Female characters tend to display less agency than male characters, and that female characters are more likely to show affection. Male characters are less likely to “sob” or “cry,” and female characters are more likely to be subjected to “gawking” or “watching” by other characters, highlighting an emphasis on female appearance.

Movies, TV shows, and other media consistently portray traditional gender stereotypes, some of which may be harmful. To deepen understanding of this issue, some researchers explored the use of computational frameworks as an efficient and accurate way to analyze large amounts of character dialogue in scripts. However, some harmful stereotypes might be communicated not through what characters say, but through their actions.

A research therefore developed a novel machine-learning framework that uses scene descriptions in movie scripts to automatically recognize different characters’ actions. And applying the framework to hundreds of movie scripts showed that these actions tend to reflect widespread gender stereotypes, some of which were found to be consistent across time.

The research – “Boys don’t cry (or kiss or dance): A computational linguistic lens into gendered actions in film” by Victor Martinez, et al – appeared in PLoS ONE.

After exploring how characters’ actions might reflect stereotypes, Martinez and colleagues analyzed over 1.2 million scene descriptions from 912 movie scripts produced from 1909 to 2013, identifying 50,000 actions performed by twenty thousand characters.

Next, they conducted statistical analyses to examine whether there were differences between the types of actions performed by characters of different genders. These analyses identified a number of differences that reflect known gender stereotypes.

For instance, they found that female characters tend to display less agency than male characters, and that female characters are more likely to show affection. Male characters are less likely to “sob” or “cry,” and female characters are more likely to be subjected to “gawking” or “watching” by other characters, highlighting an emphasis on female appearance.

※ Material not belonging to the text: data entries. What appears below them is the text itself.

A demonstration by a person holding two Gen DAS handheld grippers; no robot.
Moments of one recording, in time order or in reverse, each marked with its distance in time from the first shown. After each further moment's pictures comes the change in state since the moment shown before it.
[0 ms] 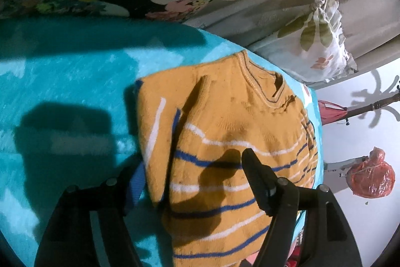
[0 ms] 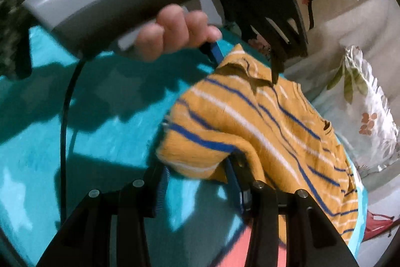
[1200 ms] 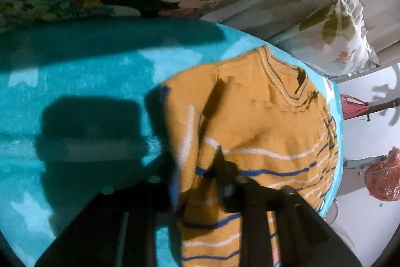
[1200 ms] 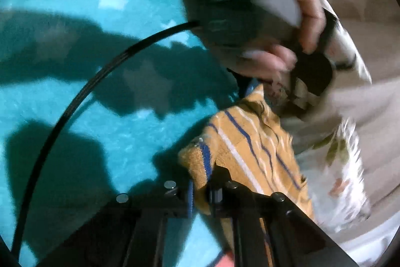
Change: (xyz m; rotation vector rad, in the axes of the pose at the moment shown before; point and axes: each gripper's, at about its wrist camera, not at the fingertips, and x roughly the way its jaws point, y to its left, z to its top) left arm 0.004 -0.006 0.009 -0.016 0.055 0.139; right arm -0.006 0.037 -0.002 -0.330 -0.115 -0.110
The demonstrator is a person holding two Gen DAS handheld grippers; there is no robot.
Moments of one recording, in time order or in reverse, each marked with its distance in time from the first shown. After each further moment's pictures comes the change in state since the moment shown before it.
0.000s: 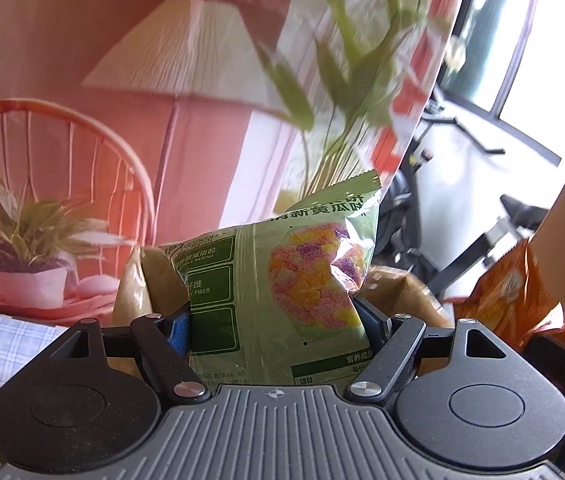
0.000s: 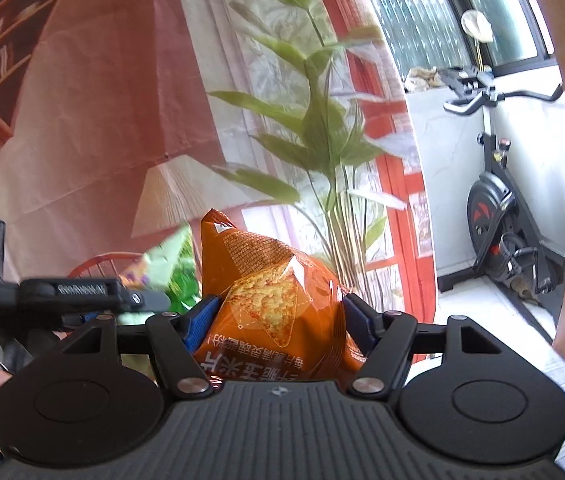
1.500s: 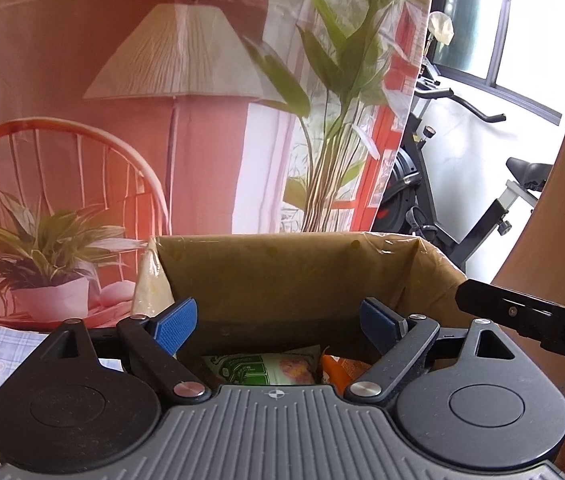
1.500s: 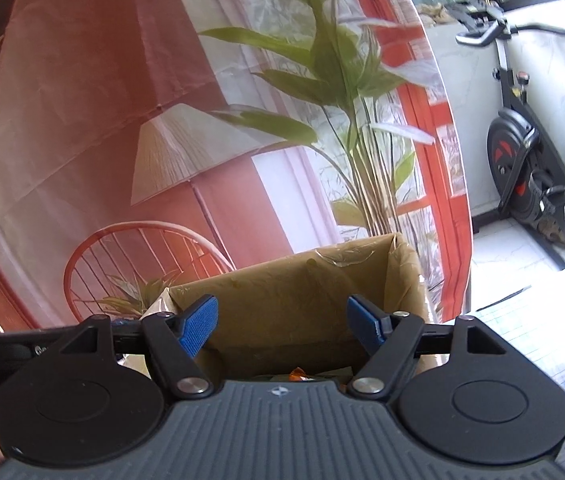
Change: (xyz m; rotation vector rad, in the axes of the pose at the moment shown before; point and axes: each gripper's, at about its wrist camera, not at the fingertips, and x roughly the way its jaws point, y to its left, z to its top) left arm -0.024 -0.002 -0.002 0.115 -0.015 0.050; right arm 0.060 0.007 -0.009 0.075 0.138 0.049
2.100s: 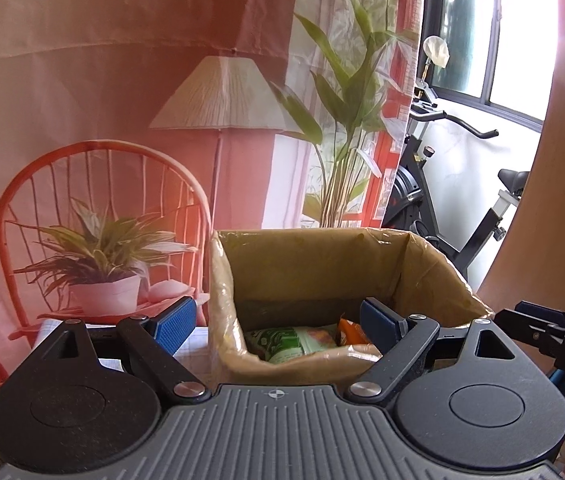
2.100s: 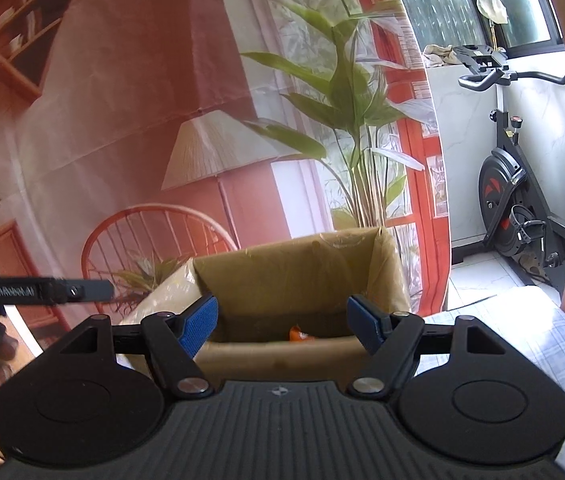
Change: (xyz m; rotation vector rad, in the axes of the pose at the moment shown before) left arm -0.100 0.025 -0.039 0.024 -0.087 0.039; right arm -0.092 0.032 -0.051 -0.113 -0.059 -0.031
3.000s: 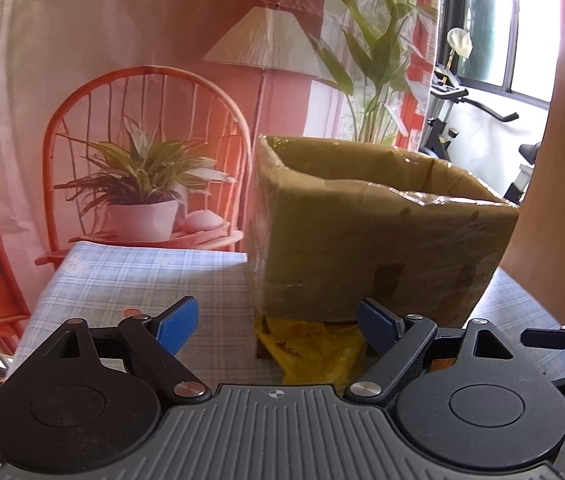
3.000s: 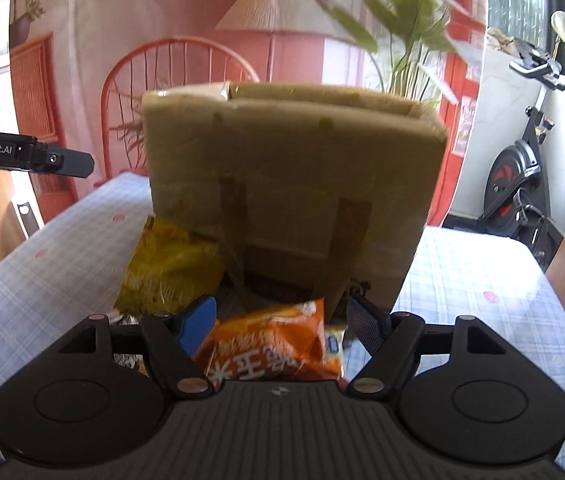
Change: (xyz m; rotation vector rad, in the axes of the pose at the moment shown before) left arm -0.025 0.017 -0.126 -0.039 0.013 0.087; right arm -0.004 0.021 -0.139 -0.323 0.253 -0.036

While the researchers’ model is limited by the extent of its ability to fully capture nuanced societal context relating the script to each scene and the overall narrative, these findings align with prior research on gender stereotypes in popular media, and could help raise awareness of how media might perpetuate harmful stereotypes and thereby influence people’s real-life beliefs and actions. In the future, the new machine-learning framework could be refined and applied to incorporate notions of intersectionality such as between gender, age, and race, to deepen understanding of this issue

The authors add: “Researchers have proposed using machine-learning methods to identify stereotypes in character dialogues in media, but these methods do not account for harmful stereotypes communicated through character actions. To address this issue, we developed a large-scale machine-learning framework that can identify character actions from movie script descriptions. By collecting 1.2 million scene descriptions from 912 movie scripts, we were able to study systematic gender differences in movie portrayals at a large scale.”